We publish here the solution to the divertimento Forgotten formula.

The fun

A student taking an exam on the applications of Trigonometry is asked for the area of a trapezoid of which the two bases \(B\) and \(b\) are known, which are two integers, and the angles formed by the non-parallel sides with the larger base, 30º and 60º respectively. The student calculates the height \(h\) of the trapezoid, but does not remember the formula for the area of the trapezoid (which is not in the topic being examined) and does not know how to deduce this formula, hesitating between

$$ S_1=\frac{B+b}{2}\cdot h \qquad \text{and} \qquad S_2= \frac{B\cdot b}{2} + h.$$

After calculating both values with the data available and obtaining the same result, the student chooses to write in the exam after the calculation of the height

Therefore, the area of the trapezoid is …

without detailing the formula he has used.

We ask if the student made a mistake in obtaining the same value by applying both formulas or, if not, the relationship that exists between the lengths of the bases for this equality to occur.

Solution

Solution proposed by Cristóbal Sánchez-Rubio.
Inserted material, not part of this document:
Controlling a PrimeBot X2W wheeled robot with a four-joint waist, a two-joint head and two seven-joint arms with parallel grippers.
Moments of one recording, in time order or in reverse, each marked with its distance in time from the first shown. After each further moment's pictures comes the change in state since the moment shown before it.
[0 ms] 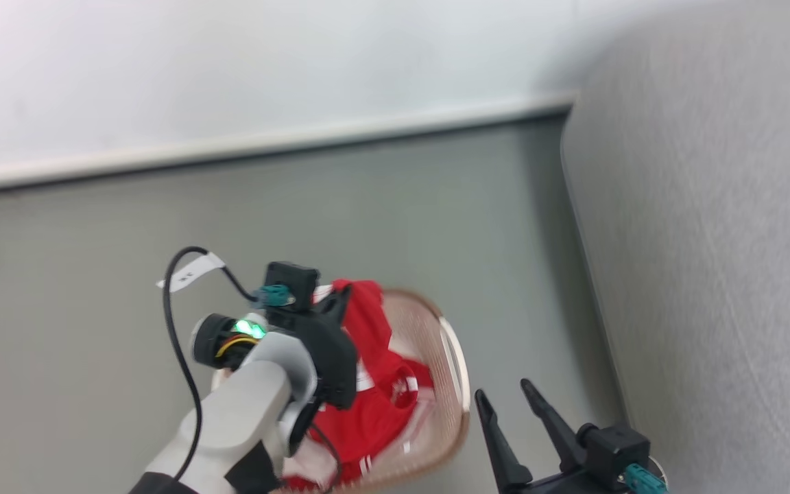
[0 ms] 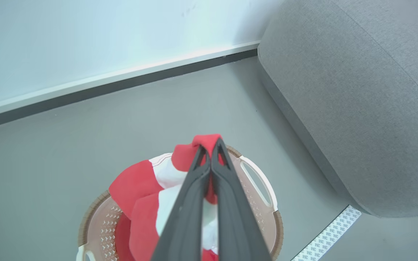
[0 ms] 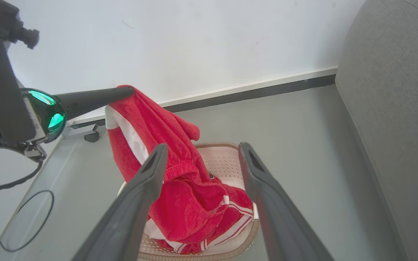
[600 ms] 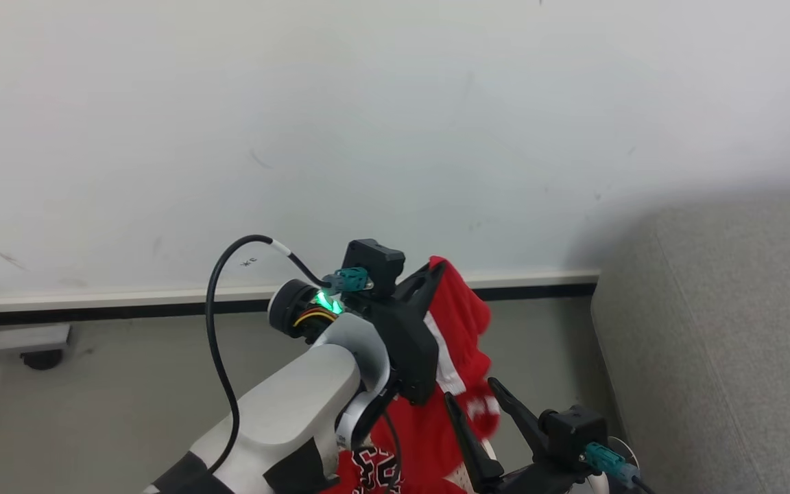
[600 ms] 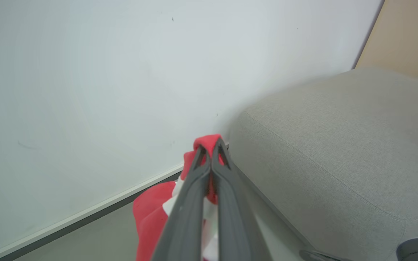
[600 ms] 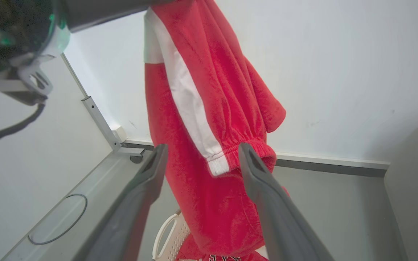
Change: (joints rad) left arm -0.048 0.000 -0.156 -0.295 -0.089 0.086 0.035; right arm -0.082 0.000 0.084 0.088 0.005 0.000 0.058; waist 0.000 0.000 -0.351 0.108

It is evident that the second formula is not an area, it remains to find out if for some value of the measures it can give the same result. The triangles ADD’ and CC’B are similar and both of the type \(30^o-60^o-90^o\), therefore it is clear that $$AD’=\frac{h}{\sqrt{3}}, \quad C’B=h \sqrt{3},$$

as shown in the figure. In addition

$$B-b= h \Big( \frac{1}{\sqrt{3}} + \sqrt{3} \Big) = \frac{4}{3}h\sqrt{3},$$

therefore

$$h=\frac{\sqrt{3}(B-b)}{4}.$$

If the two formulae yield the same value, it should be

$$ \frac{(B+b)}{2} \frac{\sqrt{3}(B-b)}{4} = \frac{B \cdot b}{2} + \frac{\sqrt{3}(B-b)}{4},$$

clearing \(\sqrt{3}\) results in

$$ \sqrt{3}=\frac{4Bb}{(B-b)(B+b-2)}.$$

This is impossible since, as the bases are integers, the right-hand member is rational and \(\sqrt{3}\) is irrational. Therefore, the student mentioned in the statement was wrong to obtain the same value by applying both formulae.